Work request
Where the listing below has a line with "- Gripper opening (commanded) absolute", write out exactly that line and every line after it, stopping after the line with "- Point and".
======== Given material
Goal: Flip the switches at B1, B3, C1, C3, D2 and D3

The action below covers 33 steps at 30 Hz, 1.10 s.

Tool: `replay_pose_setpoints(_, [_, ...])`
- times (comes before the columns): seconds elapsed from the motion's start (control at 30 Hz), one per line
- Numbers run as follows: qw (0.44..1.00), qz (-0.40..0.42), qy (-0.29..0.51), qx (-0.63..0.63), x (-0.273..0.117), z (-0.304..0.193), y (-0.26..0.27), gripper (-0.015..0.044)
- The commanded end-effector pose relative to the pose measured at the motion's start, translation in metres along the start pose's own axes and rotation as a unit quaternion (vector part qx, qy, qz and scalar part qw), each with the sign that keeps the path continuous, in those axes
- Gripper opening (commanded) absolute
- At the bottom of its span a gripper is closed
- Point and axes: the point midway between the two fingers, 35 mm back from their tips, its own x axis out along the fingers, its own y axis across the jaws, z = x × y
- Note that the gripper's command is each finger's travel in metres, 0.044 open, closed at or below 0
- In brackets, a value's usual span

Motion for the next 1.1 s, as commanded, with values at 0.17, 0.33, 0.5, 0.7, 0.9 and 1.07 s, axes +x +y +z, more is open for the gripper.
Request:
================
Answer to this exercise
- Gripper opening (commanded) absolute
- At the bottom of its span a gripper is closed
- Point and axes: the point midway between the two fingers, 35 mm back from their tips, its own x axis out along the fingers, its own y axis across the jaws, z = x × y

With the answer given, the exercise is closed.